Comment by hamandcheese
Comment by hamandcheese 12 hours ago
Perhaps you should give Nix a try :)
Comment by hamandcheese 12 hours ago
Perhaps you should give Nix a try :)
Nix is centered around the local Nix store and binary caching.
As long as the specific version of Erlang you’re using is present in either your Nix store or the global cache for your OS and arch (at cache.nixos.org), you should not need to compile anything.
And if you rely on custom builds, you can just setup your own binary cache. This is similar to remote caching in Bazel.
Some more details on Nix caching here: https://zero-to-nix.com/concepts/caching/
Nix is enormously complicated, kind of unstable and not well documented.
I get that if you've gone through the pain of learning it you get a system with some very nice properties. But casually suggesting "maybe try nix" is a bit like telling someone who wants to listen to Mozart "maybe try playing a piano".
Correct me if I'm wrong, but you'd still have to compile it from source on nix, no?
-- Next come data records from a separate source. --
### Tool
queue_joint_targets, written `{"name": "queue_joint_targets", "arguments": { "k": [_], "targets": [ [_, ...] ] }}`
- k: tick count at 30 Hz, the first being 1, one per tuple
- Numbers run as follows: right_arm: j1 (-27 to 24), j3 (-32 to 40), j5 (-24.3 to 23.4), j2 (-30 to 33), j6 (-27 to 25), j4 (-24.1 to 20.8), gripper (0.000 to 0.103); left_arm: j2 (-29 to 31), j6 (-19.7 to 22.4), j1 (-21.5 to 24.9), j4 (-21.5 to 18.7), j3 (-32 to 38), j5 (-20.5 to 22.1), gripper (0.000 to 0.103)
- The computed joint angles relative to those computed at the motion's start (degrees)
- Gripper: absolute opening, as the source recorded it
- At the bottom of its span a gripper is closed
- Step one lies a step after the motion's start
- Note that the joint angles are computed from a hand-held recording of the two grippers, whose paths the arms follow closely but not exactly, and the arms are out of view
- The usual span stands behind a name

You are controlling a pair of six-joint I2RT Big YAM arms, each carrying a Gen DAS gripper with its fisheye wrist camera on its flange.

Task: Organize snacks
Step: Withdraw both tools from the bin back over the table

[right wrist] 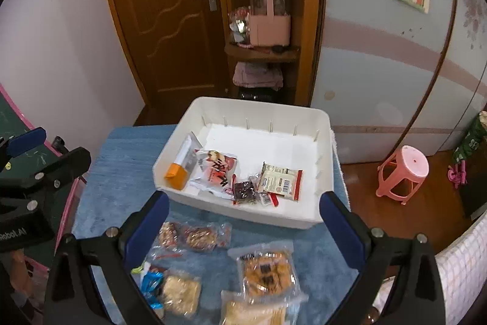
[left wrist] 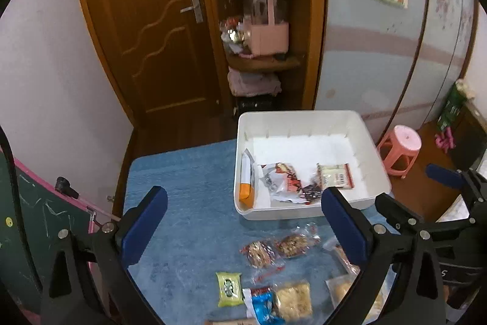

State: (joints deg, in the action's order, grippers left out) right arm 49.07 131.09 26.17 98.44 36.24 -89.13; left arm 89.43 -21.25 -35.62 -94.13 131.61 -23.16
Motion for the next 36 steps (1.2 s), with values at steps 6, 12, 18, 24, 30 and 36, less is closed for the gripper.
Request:
{"name": "queue_joint_targets", "arguments": {
  "k": [6,12,18,24,30,36],
  "targets": [
    [5.8,1.2,6.2,-2.4,2.8,-3.2,0.100,-5.9,-2.3,-3.8,0.7,-2.1,-1.9,0.101],
    [11.0,-2.6,11.6,-6.2,6.7,-2.9,0.100,-11.0,-5.6,-8.1,-0.1,-6.0,-6.7,0.101],
    [14.8,-7.0,14.3,-9.1,9.3,-2.8,0.100,-14.5,-9.1,-10.6,-1.2,-9.7,-7.4,0.101],
    [17.1,-14.3,13.4,-13.7,11.6,0.3,0.100,-18.4,-12.3,-13.7,-0.6,-15.7,-6.4,0.101],
    [20.0,-21.5,15.0,-18.2,14.7,2.4,0.100,-22.3,-14.4,-17.8,2.3,-23.4,-4.2,0.101],
    [23.4,-28.6,18.6,-21.6,19.6,3.4,0.100,-26.0,-16.4,-23.5,6.7,-31.6,-6.2,0.101]
  ]
}}
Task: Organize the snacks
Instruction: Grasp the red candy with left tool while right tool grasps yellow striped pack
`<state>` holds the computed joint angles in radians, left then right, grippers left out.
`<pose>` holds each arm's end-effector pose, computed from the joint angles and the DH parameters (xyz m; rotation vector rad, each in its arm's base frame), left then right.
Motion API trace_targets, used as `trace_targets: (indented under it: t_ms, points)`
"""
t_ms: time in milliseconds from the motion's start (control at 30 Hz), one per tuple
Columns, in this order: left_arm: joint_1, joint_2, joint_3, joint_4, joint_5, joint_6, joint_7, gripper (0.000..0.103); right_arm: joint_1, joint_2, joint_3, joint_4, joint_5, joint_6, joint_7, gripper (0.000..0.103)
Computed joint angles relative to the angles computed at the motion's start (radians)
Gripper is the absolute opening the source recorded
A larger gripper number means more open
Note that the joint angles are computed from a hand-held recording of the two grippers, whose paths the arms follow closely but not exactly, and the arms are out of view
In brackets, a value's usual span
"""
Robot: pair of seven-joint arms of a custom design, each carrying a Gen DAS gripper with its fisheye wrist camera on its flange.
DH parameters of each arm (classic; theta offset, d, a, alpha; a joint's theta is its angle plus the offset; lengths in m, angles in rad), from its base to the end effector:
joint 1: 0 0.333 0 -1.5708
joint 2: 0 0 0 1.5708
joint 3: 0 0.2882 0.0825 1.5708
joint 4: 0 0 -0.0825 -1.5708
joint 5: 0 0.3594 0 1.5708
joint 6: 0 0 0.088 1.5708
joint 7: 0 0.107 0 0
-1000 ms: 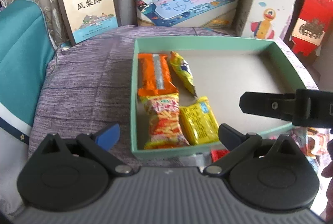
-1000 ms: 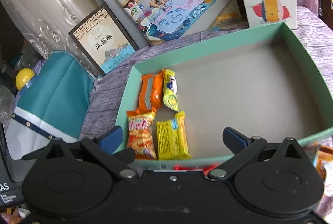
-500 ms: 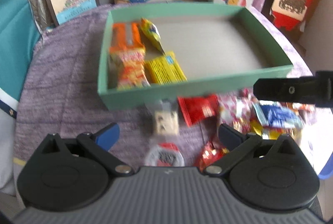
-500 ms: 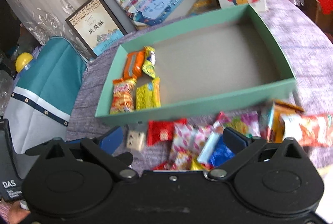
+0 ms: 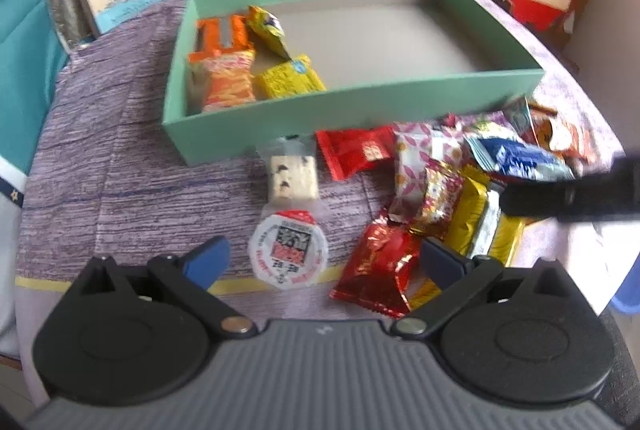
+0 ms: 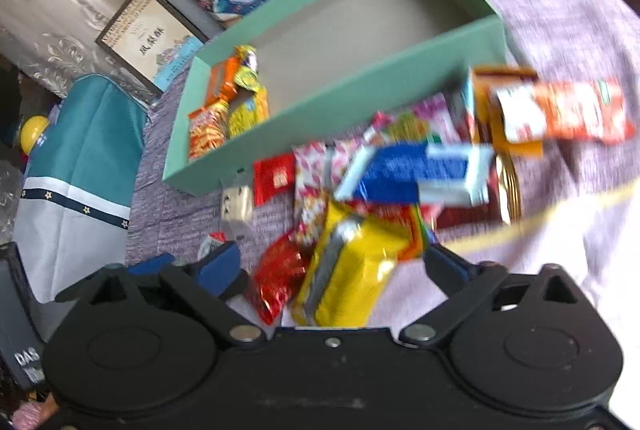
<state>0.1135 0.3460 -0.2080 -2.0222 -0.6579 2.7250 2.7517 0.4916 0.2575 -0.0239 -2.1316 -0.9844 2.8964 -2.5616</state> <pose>0.5996 -0.0287 0.3043 -1.2099 2.5648 -0.7253 0.4850 0.3008 0.3156 -0.9732 2.3150 -0.2327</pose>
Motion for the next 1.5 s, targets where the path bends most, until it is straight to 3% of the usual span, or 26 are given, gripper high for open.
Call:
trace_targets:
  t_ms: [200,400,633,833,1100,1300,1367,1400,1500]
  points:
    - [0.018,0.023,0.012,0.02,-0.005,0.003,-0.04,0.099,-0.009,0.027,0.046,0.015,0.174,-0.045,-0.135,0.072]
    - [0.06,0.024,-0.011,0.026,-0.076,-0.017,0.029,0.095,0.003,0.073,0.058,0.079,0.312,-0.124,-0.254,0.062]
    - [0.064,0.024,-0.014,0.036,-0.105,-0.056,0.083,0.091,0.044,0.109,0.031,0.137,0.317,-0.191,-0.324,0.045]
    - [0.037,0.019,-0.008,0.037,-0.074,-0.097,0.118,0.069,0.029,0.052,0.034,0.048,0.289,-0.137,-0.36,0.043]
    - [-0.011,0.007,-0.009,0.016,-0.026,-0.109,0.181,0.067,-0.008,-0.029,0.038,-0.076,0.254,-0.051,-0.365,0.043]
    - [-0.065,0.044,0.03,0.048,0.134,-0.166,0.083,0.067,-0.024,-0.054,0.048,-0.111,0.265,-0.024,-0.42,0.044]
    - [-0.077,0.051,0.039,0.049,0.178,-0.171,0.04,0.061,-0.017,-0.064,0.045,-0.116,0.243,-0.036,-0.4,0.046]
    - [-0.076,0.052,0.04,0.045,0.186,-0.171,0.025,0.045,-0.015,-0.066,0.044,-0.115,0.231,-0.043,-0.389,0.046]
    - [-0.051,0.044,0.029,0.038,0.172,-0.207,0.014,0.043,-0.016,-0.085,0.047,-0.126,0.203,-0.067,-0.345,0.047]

On my relatively powerful workstation, Erlang/BEAM takes about 7 minutes to compile.
We're working around this currently by having a fat devcontainer image, pre-built with Erlang inside (from source) by our CI. It chews through CI minutes unavoidably due to how docker layer caching works.
It would be awesome to just download and unpack a tarball, regardless of which distro you're using.